Copy out each line of the data holding "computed".

------------------------------------------------------------

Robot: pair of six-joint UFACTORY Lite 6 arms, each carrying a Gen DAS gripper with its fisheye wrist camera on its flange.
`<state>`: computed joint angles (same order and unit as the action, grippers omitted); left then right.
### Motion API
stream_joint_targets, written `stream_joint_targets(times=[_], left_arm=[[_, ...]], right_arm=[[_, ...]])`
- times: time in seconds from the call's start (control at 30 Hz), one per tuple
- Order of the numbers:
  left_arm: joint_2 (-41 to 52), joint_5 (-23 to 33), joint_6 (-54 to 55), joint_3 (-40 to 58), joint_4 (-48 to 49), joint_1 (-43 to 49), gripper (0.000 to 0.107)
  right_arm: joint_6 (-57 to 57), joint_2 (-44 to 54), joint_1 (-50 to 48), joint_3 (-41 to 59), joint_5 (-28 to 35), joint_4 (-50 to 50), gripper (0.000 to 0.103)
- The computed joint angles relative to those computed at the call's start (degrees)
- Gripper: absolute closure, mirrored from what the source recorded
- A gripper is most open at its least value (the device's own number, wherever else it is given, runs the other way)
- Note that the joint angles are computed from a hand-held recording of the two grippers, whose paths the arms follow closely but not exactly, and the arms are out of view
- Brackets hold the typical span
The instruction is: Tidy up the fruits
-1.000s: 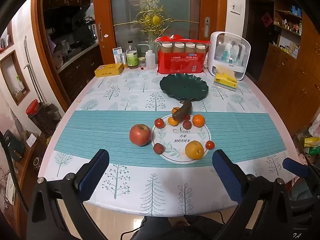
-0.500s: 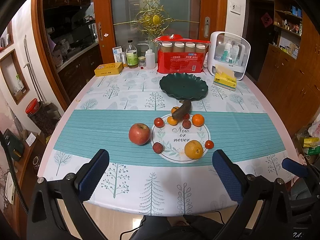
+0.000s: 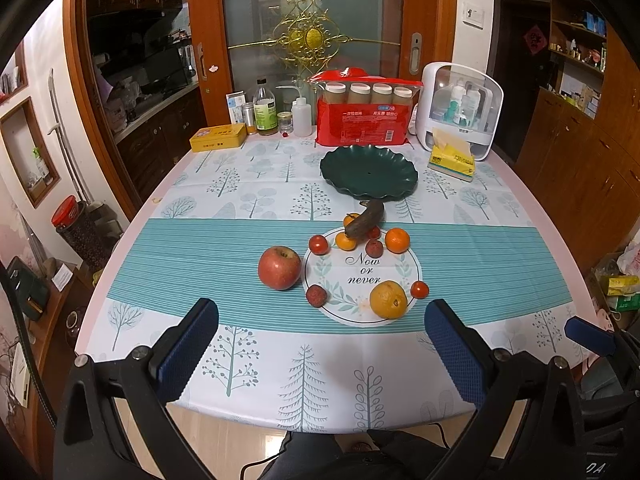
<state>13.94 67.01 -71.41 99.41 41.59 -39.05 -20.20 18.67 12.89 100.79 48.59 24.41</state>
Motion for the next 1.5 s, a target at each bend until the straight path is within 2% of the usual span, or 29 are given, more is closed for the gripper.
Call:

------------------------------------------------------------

▸ Response box:
`<state>`: computed joint angles (same order and unit as the action, grippers omitted); left then right.
- The computed joint angles relative to those computed at the call's start (degrees)
- Note that the joint angles are computed from a hand-held recording of the two grippers, whose paths the arms follow closely but not exactly, and the arms are out of view

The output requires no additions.